- _PROMPT_
What follows is a listing; restate every line of it word for word.
---------- INFORMATION GIVEN ----------
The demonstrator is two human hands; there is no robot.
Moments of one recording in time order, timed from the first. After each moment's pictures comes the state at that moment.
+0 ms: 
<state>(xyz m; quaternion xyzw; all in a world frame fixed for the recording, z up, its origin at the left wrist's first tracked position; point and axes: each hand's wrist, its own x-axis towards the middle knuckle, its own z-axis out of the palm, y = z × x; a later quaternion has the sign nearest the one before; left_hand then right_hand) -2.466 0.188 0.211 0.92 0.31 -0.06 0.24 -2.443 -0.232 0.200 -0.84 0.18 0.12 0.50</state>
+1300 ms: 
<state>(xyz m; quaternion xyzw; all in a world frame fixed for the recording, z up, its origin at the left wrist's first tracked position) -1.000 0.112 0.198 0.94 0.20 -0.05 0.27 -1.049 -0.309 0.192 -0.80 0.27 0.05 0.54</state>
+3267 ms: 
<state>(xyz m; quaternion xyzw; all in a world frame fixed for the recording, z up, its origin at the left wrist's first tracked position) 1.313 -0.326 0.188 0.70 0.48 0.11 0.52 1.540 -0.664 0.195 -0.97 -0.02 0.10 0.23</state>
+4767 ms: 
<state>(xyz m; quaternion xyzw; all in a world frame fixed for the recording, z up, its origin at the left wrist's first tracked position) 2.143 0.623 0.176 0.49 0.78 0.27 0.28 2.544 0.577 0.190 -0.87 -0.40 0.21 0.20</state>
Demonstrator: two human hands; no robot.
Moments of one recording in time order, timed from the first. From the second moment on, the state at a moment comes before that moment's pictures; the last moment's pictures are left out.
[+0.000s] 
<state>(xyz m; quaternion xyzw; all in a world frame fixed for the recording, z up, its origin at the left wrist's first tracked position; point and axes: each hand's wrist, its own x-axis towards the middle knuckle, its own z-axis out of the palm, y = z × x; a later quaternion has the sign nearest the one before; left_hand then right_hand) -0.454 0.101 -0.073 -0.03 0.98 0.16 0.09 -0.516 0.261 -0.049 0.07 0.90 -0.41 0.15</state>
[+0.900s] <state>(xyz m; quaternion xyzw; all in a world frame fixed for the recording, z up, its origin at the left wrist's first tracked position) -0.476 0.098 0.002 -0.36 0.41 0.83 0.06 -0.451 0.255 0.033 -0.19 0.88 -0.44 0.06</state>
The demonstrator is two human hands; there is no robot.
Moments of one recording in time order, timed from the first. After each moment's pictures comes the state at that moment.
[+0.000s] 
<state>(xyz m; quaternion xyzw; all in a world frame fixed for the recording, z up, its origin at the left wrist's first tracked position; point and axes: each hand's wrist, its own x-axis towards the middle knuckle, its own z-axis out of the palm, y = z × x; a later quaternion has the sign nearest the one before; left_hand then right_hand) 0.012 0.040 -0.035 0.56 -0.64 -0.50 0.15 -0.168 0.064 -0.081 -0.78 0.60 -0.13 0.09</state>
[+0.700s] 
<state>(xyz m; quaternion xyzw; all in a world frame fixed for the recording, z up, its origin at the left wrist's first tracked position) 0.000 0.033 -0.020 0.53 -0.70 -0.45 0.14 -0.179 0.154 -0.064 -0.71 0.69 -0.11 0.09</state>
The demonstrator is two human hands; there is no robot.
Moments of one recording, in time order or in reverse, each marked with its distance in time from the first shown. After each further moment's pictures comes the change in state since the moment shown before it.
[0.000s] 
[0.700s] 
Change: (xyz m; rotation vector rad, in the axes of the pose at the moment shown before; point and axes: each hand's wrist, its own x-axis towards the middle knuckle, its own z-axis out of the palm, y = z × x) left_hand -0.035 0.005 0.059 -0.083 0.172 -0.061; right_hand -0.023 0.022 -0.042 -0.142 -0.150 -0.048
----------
- _SOLUTION TO THIS EXERCISE_
The demonstrator is two human hands; there is no robot.
Moments of one recording in time order, timed from the first. After each moment's pictures comes the state at that moment.
+0 ms: 
<state>(xyz m; quaternion xyzw; all in a world frame fixed for the recording, z up, its origin at the left wrist's first tracked position; point and axes: each hand's wrist, its own x-axis towards the middle knuckle, its own z-axis out of the palm, y = z × x; a later quaternion has the sign nearest the one before; left_hand then right_hand) -2.466 0.188 0.211 0.92 0.31 -0.06 0.24 -2.443 -0.232 0.200 -0.84 0.18 0.12 0.50</state>
+1300 ms: 
<state>(xyz m; quaternion xyzw; all in a world frame fixed for the recording, z up, its origin at the left wrist's first tracked position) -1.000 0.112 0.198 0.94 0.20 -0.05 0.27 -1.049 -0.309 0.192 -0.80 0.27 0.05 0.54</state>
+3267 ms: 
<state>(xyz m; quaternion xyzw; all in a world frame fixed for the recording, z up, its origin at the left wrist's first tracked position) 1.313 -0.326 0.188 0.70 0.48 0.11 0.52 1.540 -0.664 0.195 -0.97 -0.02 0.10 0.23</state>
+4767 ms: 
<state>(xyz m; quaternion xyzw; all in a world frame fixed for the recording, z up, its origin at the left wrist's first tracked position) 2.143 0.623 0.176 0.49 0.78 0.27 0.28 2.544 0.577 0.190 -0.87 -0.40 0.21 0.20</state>
Demonstrator: two human hands; no robot.
Moments of one recording in time order, timed from the first. From the second moment on, the state at a moment comes before that moment's pictures; the last moment's pictures are left out.
[+0.000s] 
<state>(xyz m; quaternion xyzw; all in a world frame fixed for the recording, z up, its origin at the left wrist's first tracked position; point and axes: each hand's wrist, its own x-axis towards the middle knuckle, its own z-axis out of the palm, y = z × x; a later quaternion has the sign nearest the one before; left_hand then right_hand) -0.454 0.101 -0.073 -0.03 0.98 0.16 0.09 -0.516 0.261 -0.049 0.07 0.90 -0.41 0.15</state>
[+0.900s] <state>(xyz m; quaternion xyzw; all in a world frame fixed for the recording, z up, its origin at the left wrist's first tracked position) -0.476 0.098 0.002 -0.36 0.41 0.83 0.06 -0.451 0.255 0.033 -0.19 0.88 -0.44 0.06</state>
The demonstrator is two human hands; there is no robot.
Moments of one recording in time order, timed from the first. After each moment's pictures comes the state at that moment.
[+0.000s] 
<state>(xyz m; quaternion xyzw; all in a world frame fixed for the recording, z up, its origin at the left wrist's first tracked position; point and axes: each hand's wrist, its own x-axis towards the middle knuckle, its own z-axis out of the palm, y = z × x; a later quaternion has the sign nearest the one before; left_hand then right_hand) 0.012 0.040 -0.035 0.56 -0.64 -0.50 0.15 -0.168 0.064 -0.081 -0.78 0.60 -0.13 0.09</state>
[+0.700s] 
<state>(xyz m; quaternion xyzw; all in a world frame fixed for the recording, z up, its origin at the left wrist's first tracked position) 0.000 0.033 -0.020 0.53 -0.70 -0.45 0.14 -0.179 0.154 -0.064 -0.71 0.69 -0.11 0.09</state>
The demonstrator is two human hands; there is no robot.
Moments of one recording, in time order or in reverse, each marked with its distance in time from the first shown. After each further moment's pictures comes the change in state since the moment shown before it.
[0.000s] 
[0.700s] 
Change: (xyz m; rotation vector rad, in the axes of the pose at the moment shown before; point and axes: each hand's wrist, its own x-axis towards the middle knuckle, its own z-axis out of the palm, y = z × x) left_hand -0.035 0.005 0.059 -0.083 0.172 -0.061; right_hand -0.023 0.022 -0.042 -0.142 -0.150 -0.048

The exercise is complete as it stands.